On the impossibility of solitary Rossby waves in meridionally unbounded domains

TL;DR

This paper demonstrates that in unbounded planetary atmospheres and oceans, Rossby waves cannot form solitary structures due to their linear and confined dynamics, challenging previous assumptions about localized wave solutions.

Contribution

It shows that Rossby wave dynamics in unbounded domains are effectively linear and confined, ruling out the existence of solitary wave solutions like KdV solitons.

Findings

Rossby waves are confined to zonal waveguides.

Localized eigenmodes are trapped by mean flow with non-resonant speeds.

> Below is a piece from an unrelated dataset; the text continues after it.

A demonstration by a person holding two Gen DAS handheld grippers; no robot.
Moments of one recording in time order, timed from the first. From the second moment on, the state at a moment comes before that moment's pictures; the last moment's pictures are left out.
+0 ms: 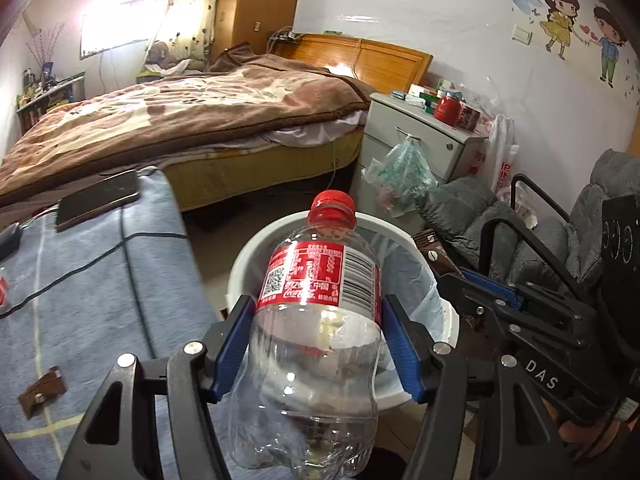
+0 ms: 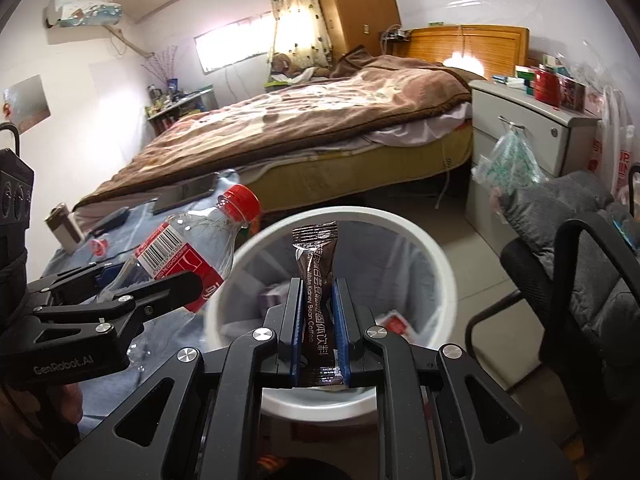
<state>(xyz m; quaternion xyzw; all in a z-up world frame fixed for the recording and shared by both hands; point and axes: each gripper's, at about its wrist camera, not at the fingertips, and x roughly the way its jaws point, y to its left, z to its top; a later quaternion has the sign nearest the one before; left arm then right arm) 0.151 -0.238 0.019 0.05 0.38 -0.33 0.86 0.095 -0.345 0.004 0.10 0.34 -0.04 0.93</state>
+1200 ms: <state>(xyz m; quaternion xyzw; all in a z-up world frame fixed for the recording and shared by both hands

Spatially localized coherent structures are not supported by these flows.

Abstract

Evolution of weakly nonlinear and slowly varying Rossby waves in planetary atmospheres and oceans is considered within the quasi-geostrophic equation on unbounded domains. When the mean flow profile has a jump in the ambient potential vorticity, localized eigenmodes are trapped by the mean flow with a non-resonant speed of propagation. We address amplitude equations for these modes. Whereas the linear problem is suggestive of a two-dimensional Zakharov-Kuznetsov equation, we found that the dynamics of Rossby waves is effectively linear and moreover confined to zonal waveguides of the mean flow. This eliminates even the ubiquitous Korteweg-de Vries equations as underlying models for spatially localized coherent structures in these geophysical flows.